In past judicial practice, the court mainly took into consideration the infringement’s influence and infringer’s subjective malice; however, after the promulgation of the Civil Code, the court will examine more aspects when it considers whether a behavior constitutes a privacy right infringement.

Article 998 of the Civil Code stipulates that, in determining an infringer’s civil liability for infringing upon personal rights other than the right to life, right to body, and right to health, such factors as the occupations of the infringer and the victim, scope of influence, degree of fault, as well as the purpose, method, and consequences of the act shall be considered. And this article is also applicable to privacy right infringement.

Based on this article, if there is an employment subordinate relationship between parties, the regular criteria in determining privacy right infringement are no longer applicable.

“Taken into consideration of the occupation of the infringer and the victim” could be interpretated as “taken into consideration of the occupational subordination relationship between the tort-feasor and the victim” to some extent. And under an employment subordinate relationship, it is not proper to unilaterally emphasize employers’ employment management right, or employee’s privacy rights.

Rather, both parties should realize there are boundaries to their rights and the employee shall waive certain privacy rights to ensure a balance between employer’s employment management rights and employee’s privacy right. Therefore, whether there is an employment subordinate relationship between parties must be taken into consideration when judging whether a behavior constitutes a privacy right infringement.

To be more specific, the below aspects should be considered when determining whether the company executes its employment management right in a way that is not infringing employee’s privacy right:

Legitimate

Whether it is “legitimate” is the most basic requirement for the company’s employment management rights. When making its internal management rules and policies, the company shall make sure such rules and policies are all compliant with current applicable laws and regulations.

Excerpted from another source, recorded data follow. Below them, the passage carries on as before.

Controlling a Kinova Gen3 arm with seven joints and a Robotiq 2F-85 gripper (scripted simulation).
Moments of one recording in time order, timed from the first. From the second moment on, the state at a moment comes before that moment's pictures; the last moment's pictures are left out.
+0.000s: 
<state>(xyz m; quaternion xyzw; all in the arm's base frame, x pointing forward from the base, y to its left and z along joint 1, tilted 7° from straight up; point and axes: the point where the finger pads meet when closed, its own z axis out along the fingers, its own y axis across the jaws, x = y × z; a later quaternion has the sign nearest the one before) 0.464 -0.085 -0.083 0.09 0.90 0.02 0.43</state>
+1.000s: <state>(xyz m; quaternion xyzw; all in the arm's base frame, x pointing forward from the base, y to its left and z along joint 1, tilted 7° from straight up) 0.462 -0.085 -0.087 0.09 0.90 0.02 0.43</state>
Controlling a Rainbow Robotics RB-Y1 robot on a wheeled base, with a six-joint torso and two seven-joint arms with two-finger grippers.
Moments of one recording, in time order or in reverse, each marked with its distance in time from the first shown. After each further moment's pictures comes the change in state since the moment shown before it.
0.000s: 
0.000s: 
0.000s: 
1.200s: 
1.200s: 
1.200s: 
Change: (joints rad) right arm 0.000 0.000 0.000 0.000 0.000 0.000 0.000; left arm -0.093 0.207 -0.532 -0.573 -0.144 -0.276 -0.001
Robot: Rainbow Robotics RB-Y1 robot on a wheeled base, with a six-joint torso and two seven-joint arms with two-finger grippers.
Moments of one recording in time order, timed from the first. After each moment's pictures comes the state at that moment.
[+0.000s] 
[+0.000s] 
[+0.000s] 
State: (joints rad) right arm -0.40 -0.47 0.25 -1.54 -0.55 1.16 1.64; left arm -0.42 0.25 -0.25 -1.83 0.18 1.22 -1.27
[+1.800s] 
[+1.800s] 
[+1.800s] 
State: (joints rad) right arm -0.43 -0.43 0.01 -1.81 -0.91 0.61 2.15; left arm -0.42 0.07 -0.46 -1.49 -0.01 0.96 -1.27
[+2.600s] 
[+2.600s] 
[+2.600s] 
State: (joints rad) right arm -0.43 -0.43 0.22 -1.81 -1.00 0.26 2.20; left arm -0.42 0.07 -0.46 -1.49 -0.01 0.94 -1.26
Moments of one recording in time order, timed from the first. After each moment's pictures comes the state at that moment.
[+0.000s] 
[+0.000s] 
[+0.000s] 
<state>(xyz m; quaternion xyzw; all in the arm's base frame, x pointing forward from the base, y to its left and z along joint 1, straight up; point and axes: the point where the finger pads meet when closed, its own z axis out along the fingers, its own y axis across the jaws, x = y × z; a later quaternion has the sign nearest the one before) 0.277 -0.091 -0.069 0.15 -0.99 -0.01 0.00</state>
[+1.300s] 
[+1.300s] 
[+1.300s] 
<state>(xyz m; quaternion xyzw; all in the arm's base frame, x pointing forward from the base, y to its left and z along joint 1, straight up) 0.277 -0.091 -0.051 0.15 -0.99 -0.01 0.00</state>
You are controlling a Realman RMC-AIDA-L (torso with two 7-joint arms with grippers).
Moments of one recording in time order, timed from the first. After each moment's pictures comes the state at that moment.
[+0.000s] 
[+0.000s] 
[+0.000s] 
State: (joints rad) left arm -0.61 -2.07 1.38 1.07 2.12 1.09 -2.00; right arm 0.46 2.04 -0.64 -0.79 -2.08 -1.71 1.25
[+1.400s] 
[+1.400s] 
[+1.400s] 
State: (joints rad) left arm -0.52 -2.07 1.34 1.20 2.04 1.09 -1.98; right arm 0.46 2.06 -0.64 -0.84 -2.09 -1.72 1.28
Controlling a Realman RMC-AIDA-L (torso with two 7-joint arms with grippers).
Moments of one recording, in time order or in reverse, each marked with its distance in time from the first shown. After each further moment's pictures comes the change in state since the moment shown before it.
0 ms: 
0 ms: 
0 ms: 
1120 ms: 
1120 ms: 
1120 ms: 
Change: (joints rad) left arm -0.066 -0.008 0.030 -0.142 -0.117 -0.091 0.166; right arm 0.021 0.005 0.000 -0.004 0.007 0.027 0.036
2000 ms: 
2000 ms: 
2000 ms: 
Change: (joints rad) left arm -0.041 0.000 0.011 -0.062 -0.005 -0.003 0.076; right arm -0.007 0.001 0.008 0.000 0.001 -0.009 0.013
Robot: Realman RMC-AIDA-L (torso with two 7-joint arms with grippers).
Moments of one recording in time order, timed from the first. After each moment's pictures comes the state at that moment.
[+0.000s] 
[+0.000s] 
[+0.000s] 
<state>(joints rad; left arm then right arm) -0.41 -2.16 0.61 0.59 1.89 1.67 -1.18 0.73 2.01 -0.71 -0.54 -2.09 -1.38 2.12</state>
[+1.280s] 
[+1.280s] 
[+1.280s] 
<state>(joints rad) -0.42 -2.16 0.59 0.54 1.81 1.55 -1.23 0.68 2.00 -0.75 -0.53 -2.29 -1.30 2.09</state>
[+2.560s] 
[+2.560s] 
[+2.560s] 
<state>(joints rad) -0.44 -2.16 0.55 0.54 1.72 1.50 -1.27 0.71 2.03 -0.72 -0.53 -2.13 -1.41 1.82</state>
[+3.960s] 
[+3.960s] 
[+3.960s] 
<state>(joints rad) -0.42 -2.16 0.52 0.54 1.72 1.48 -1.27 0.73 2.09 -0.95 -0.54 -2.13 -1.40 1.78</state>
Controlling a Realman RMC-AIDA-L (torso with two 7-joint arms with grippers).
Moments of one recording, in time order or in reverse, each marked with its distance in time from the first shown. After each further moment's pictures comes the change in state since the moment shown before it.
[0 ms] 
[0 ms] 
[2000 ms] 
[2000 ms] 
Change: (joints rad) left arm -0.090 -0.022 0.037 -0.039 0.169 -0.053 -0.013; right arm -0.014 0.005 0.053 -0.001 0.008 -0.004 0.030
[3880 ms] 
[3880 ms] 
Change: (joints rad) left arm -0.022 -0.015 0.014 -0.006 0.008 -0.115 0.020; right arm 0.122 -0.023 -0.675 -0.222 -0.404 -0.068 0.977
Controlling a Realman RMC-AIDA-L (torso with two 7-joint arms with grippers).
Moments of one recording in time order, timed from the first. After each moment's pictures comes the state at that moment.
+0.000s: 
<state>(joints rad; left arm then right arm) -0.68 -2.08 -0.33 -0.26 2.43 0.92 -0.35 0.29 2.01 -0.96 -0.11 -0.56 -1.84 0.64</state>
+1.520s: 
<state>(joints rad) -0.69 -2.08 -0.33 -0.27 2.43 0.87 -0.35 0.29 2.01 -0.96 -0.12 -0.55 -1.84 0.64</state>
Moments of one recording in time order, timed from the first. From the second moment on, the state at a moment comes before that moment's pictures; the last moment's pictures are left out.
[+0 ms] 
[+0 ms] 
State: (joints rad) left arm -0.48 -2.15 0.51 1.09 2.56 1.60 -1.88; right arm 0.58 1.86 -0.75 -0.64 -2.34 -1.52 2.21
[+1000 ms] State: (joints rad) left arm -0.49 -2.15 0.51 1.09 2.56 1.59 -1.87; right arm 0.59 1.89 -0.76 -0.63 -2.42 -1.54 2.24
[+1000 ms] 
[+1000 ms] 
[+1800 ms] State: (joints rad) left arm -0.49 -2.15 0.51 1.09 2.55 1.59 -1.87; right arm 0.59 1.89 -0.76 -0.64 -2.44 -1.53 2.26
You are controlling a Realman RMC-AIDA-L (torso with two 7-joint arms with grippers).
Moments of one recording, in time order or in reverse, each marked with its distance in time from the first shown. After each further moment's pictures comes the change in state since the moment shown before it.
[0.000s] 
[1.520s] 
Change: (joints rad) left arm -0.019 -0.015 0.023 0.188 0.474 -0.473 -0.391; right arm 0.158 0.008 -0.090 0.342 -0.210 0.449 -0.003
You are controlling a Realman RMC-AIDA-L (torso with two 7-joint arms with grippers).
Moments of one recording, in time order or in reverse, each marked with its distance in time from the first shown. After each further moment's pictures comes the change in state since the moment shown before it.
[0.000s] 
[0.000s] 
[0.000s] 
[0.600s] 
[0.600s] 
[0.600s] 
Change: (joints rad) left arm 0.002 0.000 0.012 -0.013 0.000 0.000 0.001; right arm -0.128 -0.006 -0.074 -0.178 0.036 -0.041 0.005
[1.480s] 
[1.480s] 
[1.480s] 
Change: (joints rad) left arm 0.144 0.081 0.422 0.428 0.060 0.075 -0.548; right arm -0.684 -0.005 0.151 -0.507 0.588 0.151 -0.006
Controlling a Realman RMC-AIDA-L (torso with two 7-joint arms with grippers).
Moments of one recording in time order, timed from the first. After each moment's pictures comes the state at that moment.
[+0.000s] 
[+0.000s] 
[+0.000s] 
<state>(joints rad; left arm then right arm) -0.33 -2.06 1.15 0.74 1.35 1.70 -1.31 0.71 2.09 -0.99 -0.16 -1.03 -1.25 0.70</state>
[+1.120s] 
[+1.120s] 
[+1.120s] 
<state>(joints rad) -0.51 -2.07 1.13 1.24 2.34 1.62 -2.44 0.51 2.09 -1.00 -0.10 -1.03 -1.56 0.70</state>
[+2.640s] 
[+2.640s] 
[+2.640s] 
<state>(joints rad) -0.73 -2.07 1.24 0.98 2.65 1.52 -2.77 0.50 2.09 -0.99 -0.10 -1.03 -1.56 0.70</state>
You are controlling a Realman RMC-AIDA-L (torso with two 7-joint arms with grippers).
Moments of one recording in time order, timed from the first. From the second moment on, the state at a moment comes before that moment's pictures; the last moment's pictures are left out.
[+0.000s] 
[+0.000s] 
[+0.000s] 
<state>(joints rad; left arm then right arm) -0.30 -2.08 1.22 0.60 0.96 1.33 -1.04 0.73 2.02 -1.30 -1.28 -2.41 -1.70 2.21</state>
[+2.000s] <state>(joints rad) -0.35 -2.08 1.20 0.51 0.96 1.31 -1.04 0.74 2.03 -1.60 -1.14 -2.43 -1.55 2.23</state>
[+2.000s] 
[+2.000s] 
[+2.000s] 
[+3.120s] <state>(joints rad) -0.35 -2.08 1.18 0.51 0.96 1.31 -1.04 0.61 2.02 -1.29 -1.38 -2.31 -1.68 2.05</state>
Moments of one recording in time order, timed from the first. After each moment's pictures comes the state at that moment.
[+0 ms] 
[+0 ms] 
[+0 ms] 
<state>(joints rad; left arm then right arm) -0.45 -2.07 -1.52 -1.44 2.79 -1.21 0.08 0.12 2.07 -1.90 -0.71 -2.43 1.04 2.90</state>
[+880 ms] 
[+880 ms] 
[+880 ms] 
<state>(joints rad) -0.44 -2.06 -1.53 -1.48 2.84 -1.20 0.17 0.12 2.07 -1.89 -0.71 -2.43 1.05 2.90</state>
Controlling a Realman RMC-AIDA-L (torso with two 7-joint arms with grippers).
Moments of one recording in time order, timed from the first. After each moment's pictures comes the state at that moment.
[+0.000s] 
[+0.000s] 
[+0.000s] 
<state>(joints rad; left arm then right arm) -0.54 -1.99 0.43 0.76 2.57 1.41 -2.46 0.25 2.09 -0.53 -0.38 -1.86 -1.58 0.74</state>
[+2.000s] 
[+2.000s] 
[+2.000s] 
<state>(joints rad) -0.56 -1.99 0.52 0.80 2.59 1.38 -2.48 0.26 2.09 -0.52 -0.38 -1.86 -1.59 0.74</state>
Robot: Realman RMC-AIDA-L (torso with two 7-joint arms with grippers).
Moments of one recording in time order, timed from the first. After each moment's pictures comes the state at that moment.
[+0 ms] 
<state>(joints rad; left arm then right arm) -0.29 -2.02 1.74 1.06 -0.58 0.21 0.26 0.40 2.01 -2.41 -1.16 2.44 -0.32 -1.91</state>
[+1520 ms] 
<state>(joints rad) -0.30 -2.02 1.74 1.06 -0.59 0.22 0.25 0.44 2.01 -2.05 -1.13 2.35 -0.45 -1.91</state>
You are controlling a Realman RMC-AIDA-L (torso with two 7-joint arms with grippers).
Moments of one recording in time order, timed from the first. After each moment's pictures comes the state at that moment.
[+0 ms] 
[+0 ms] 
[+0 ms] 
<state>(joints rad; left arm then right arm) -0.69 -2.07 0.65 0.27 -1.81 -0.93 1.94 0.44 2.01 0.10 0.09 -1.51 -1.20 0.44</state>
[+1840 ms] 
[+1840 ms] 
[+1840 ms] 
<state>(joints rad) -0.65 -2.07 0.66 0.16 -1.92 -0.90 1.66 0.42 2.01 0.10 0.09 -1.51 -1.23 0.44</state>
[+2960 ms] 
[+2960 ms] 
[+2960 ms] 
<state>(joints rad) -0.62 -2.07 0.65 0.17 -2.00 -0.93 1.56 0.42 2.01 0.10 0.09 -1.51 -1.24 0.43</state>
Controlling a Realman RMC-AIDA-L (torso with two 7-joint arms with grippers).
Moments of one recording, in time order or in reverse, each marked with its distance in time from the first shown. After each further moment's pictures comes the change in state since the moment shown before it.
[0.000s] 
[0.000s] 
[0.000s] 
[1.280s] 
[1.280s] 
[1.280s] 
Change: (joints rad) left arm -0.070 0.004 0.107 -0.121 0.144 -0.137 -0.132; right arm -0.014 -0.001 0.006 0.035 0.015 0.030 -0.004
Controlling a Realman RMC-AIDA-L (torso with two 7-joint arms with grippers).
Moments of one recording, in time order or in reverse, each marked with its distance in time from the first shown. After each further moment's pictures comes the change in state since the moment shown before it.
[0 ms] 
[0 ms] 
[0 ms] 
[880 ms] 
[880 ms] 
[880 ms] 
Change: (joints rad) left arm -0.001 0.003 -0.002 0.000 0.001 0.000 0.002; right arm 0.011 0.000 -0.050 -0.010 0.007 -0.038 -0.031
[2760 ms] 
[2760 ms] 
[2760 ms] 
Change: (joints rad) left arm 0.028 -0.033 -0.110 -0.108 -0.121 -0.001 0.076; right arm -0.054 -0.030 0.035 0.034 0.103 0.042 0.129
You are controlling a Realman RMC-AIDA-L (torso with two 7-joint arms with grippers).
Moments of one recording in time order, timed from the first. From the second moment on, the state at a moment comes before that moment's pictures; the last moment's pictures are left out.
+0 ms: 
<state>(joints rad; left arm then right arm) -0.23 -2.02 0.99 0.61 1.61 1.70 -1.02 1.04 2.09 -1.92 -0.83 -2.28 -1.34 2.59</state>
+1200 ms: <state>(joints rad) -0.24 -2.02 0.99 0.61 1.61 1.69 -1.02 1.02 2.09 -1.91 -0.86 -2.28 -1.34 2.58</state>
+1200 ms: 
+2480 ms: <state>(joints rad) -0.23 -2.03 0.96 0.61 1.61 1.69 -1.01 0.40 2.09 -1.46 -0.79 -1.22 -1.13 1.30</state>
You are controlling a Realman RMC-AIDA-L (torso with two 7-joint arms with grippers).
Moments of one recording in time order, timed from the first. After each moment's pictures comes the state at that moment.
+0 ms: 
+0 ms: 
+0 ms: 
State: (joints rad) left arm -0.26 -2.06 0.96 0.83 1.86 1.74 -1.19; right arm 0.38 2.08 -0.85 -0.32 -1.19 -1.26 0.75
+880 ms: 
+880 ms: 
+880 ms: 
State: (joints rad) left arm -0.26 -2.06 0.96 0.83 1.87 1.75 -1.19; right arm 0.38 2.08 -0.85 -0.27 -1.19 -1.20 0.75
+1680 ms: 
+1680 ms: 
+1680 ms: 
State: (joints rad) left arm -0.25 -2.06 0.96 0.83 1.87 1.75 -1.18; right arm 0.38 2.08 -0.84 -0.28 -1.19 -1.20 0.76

For example, it is illegal to include content, such as “employee voluntarily waive his/her private rights”, in a company’s Staff Handbook. During the recruitment interview, questions about a female interviewee’s marital and birth status shall be strictly compliant with the Notice on Further Regulating Recruitment Practices to Promote Women’s Employment; physical examination on employee’s infectious disease antigen carriage condition shall comply with Opinions on Safeguarding the Employment Rights of Hepatitis B Surface Antigen Carriers.

Reasonable

“Reasonable” requires the company to cautiously exercise its employment management right. That the employee waives some of their rights does not entitle the company to expand its right without any limitations. “Reasonable” is also the corner stone of Article 998 of the Civil Code.

In practice, the company shall always keep “the minimum damage” as principle. For example, for collection of employee’s personal information, the company shall not ask the employee to disclose the information that does not closely relate to the employment, such as their marital condition, birth condition, financial status, etc.; when it comes to software usage monitoring, the monitoring scope shall be strictly limited with the software directly related to work; the surveillance equipment should only be installed in the office area and not in the nursing room, dressing room, or toilet, etc.

Consent

“Consent” means where a company’s employment management right may infringe an employee’s privacy right, the company shall give the employee a detailed explanation in advance and get the employee’s consent in writing.

The Civil Code gives more emphasis to the protection of privacy right, and it will have a profound impact on the employment management behavior of employers. For avoiding privacy right-related disputes to the greatest extent possible, the three-pronged principles of legitimacy, reasonableness, and consent should be strictly followed.